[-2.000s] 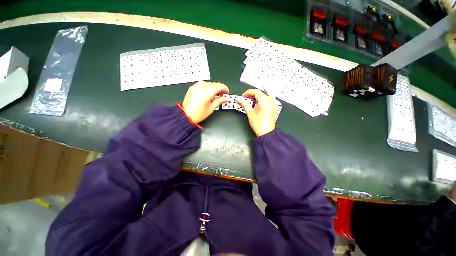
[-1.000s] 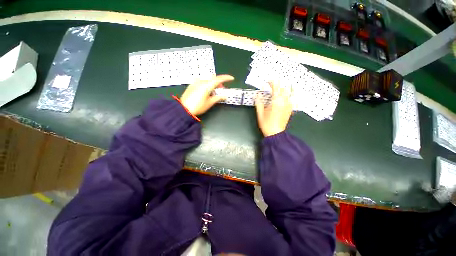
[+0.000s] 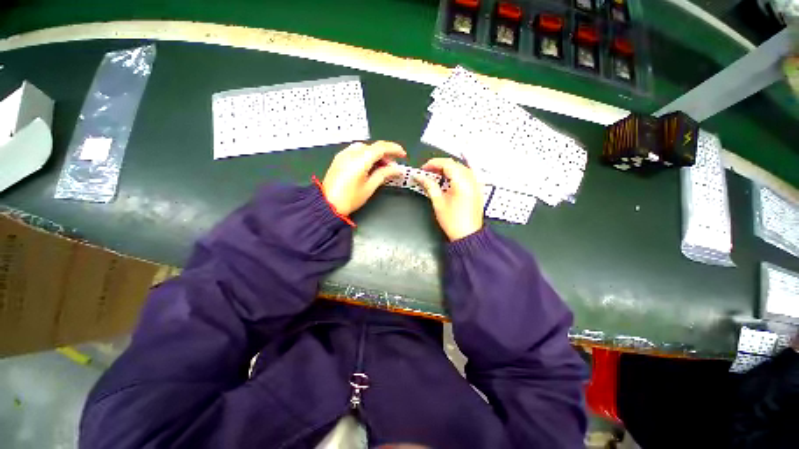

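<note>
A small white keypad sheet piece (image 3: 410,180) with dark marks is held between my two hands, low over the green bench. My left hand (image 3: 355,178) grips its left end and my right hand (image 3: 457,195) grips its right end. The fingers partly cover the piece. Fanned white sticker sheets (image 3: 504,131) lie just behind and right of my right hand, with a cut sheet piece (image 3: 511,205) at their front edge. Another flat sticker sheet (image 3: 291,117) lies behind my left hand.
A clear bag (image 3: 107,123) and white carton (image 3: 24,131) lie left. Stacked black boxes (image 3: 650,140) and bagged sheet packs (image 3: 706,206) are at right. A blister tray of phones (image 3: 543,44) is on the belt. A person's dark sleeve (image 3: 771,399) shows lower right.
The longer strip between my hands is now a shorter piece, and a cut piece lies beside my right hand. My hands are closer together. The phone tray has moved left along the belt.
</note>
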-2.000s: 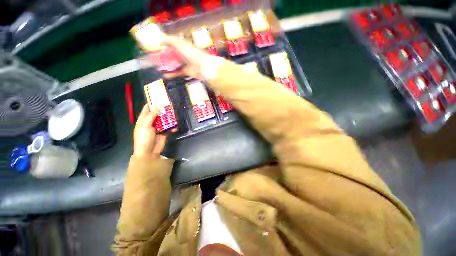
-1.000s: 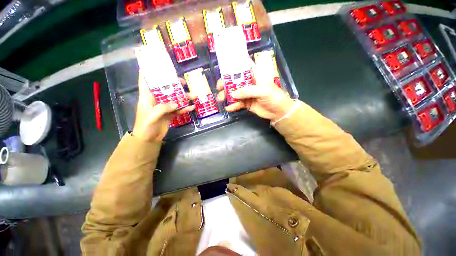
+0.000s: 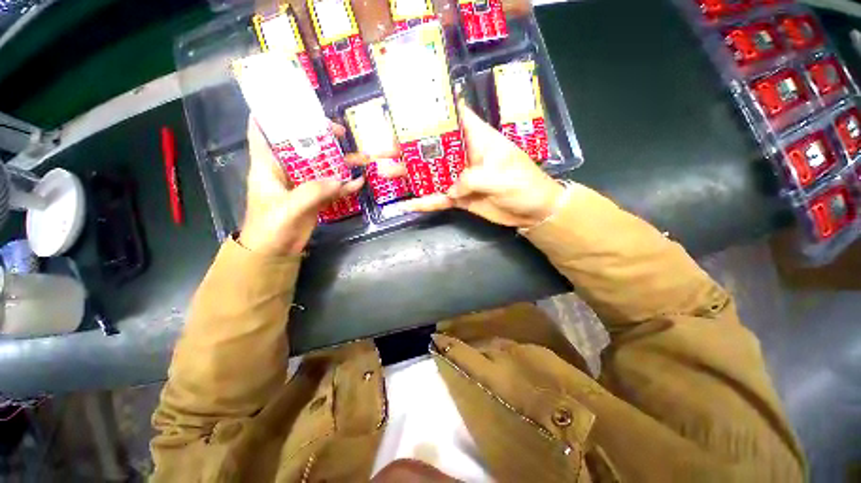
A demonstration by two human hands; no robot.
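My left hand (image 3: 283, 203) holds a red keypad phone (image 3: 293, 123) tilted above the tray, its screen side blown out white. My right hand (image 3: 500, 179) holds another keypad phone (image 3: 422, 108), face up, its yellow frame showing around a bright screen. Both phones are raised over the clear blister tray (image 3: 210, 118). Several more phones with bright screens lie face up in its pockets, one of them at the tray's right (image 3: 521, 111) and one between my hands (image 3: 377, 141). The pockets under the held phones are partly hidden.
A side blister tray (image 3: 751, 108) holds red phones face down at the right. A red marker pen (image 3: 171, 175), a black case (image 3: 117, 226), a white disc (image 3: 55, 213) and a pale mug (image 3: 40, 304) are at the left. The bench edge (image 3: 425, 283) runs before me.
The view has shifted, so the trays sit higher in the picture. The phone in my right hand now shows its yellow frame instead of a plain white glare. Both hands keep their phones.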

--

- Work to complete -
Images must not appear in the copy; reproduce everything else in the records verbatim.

- Result of this exercise -
[-2.000s] 
[-1.000s] 
[+0.000s] 

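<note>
A small white keypad sheet piece (image 3: 410,180) with dark marks is held between my two hands, low over the green bench. My left hand (image 3: 355,178) grips its left end and my right hand (image 3: 457,195) grips its right end. The fingers partly cover the piece. Fanned white sticker sheets (image 3: 504,131) lie just behind and right of my right hand, with a cut sheet piece (image 3: 511,205) at their front edge. Another flat sticker sheet (image 3: 291,117) lies behind my left hand.
A clear bag (image 3: 107,123) and white carton (image 3: 24,131) lie left. Stacked black boxes (image 3: 650,140) and bagged sheet packs (image 3: 706,206) are at right. A blister tray of phones (image 3: 543,44) is on the belt. A person's dark sleeve (image 3: 771,399) shows lower right.
The longer strip between my hands is now a shorter piece, and a cut piece lies beside my right hand. My hands are closer together. The phone tray has moved left along the belt.
</note>
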-2.000s: 
-1.000s: 
+0.000s: 
A demonstration by two human hands; no robot.
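My left hand (image 3: 283, 203) holds a red keypad phone (image 3: 293, 123) tilted above the tray, its screen side blown out white. My right hand (image 3: 500, 179) holds another keypad phone (image 3: 422, 108), face up, its yellow frame showing around a bright screen. Both phones are raised over the clear blister tray (image 3: 210, 118). Several more phones with bright screens lie face up in its pockets, one of them at the tray's right (image 3: 521, 111) and one between my hands (image 3: 377, 141). The pockets under the held phones are partly hidden.
A side blister tray (image 3: 751, 108) holds red phones face down at the right. A red marker pen (image 3: 171, 175), a black case (image 3: 117, 226), a white disc (image 3: 55, 213) and a pale mug (image 3: 40, 304) are at the left. The bench edge (image 3: 425, 283) runs before me.
The view has shifted, so the trays sit higher in the picture. The phone in my right hand now shows its yellow frame instead of a plain white glare. Both hands keep their phones.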

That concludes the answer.